The Mudcat Café TM
Thread #1263   Message #589196
Posted By: Malcolm Douglas
09-Nov-01 - 03:52 PM
Thread Name: ADD Versions: Plains of Waterloo
Subject: RE: Plains Of Waterloo
To amplify a bit on Dan Milner's post earlier on, that particular Plains of Waterloo turns up in a number of places, amongst which:

Frank Kidson's Traditional Tunes (1891) has a set obtained "from a country singer in Dumphriesshire", with tune.  Only four verses are given. Kidson commented:

"The above version of the ballad is said to be the composition of a Sergeant Grant of the 92nd regiment, who wrote it directly after the battle... it is the copy most frequently met with on broadsides, ...is reprinted in Logan's Pedlar's Pack of Ballads, and a similar version is given by Christie..." [Traditional Ballad Airs, 1876 and 1881].  He adds that the air he prints is quite dissimilar from Christie's.

Ord, Bothy Songs & Ballads (1930) prints a 12-verse text (no tune) with an alternative final verse, about which he remarks "Half a century ago a version of this ballad was sung in the Feeing Markets of the North-east of Scotland."  Since the book was published posthumously, that would likely be in the 1870s.
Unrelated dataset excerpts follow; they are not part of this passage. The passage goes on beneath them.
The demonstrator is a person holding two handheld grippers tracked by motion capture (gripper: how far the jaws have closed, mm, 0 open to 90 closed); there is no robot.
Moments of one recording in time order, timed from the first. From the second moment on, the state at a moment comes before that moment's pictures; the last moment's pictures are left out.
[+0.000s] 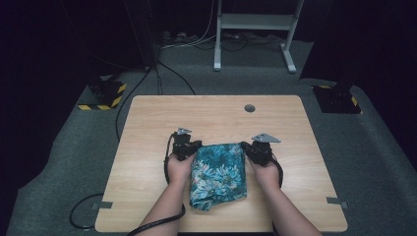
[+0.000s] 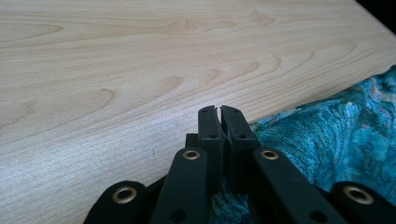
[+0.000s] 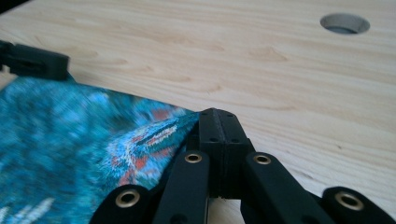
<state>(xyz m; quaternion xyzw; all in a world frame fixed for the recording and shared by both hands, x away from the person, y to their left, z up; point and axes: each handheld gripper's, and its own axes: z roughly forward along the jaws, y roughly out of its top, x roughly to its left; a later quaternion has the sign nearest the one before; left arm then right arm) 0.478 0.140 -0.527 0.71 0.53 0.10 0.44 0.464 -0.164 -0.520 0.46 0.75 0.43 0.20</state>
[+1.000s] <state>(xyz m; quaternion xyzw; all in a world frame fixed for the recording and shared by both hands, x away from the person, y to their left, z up) 0.474 0.127 -0.536 0.74 0.52 0.10 0.42 0.463 -0.145 -0.532 0.43 0.80 0.39 0.18</state>
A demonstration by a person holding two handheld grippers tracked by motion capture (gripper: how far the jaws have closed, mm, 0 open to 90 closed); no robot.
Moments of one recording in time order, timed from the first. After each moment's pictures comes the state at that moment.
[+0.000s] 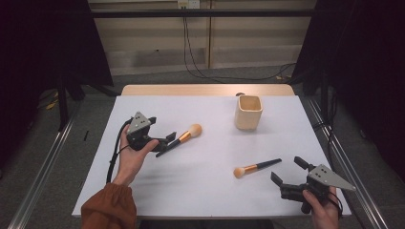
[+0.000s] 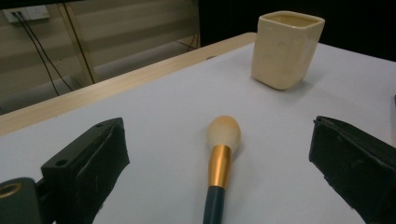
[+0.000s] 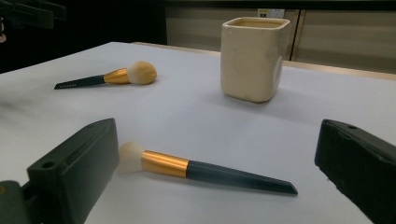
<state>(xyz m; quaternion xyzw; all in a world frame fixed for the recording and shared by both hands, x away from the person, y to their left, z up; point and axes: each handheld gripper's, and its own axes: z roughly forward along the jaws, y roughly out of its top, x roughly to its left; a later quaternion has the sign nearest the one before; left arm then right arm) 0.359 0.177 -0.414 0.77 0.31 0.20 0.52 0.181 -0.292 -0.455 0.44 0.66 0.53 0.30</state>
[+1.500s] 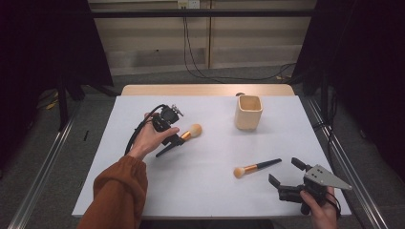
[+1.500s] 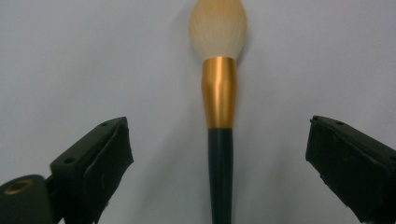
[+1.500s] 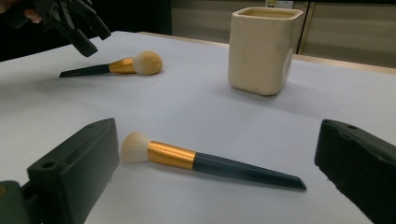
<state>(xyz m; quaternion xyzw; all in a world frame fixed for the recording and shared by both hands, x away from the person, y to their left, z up) 0.427 0.112 -0.419 0.94 0.27 0.06 0.20 0.181 -0.287 -0.457 0.43 0.68 0.52 0.29</state>
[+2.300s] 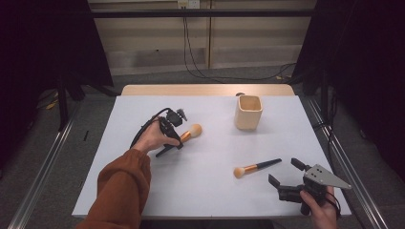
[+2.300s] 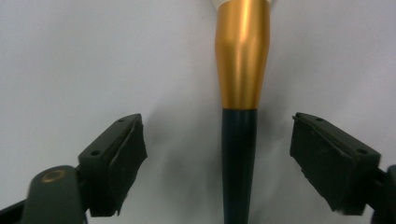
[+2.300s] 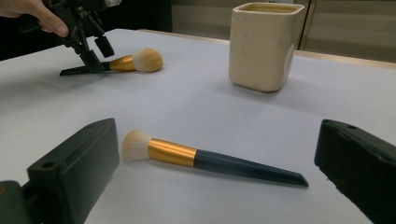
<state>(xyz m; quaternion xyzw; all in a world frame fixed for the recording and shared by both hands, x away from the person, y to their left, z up) 0.445 0.099 -0.447 0.95 0.28 0.03 0.10 0.182 -0.287 -0.458 0.44 0.68 0.51 0.29</state>
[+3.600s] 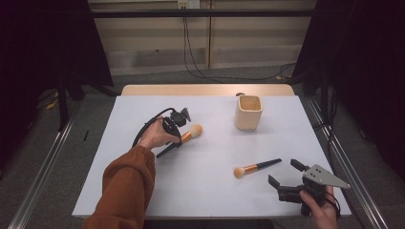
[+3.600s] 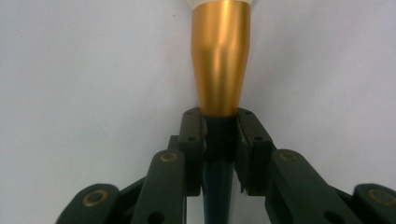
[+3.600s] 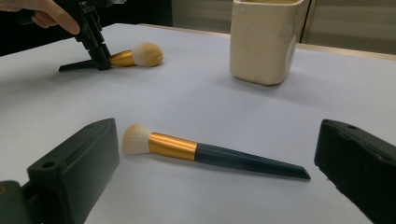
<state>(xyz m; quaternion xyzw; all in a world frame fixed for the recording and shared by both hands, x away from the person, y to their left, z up) 0.446 0.089 -0.447 0.95 0.29 -0.02 0.09 0.182 -0.287 -0.460 0.44 0.68 0.51 0.28</state>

The Grieg-Duncan Folk Song Collection (vol. I, 1981) has 8 texts and 7 tunes; these were collected in the early years of the 20th century, at least one having been learned by the singer "about 60 years ago from an old soldier".  Mr. Garioch's set was noted in 1907, so that would take us back to the the mid 19th. century.

The song has also been credited (cf. notes, Greig-Duncan) to "John Robertson, a bugler in the 92nd Highlanders" and "two soldiers of the Highland Brigade".  I wonder if anyone has researched these attributions?

None of these examples, incidentally, has a refrain.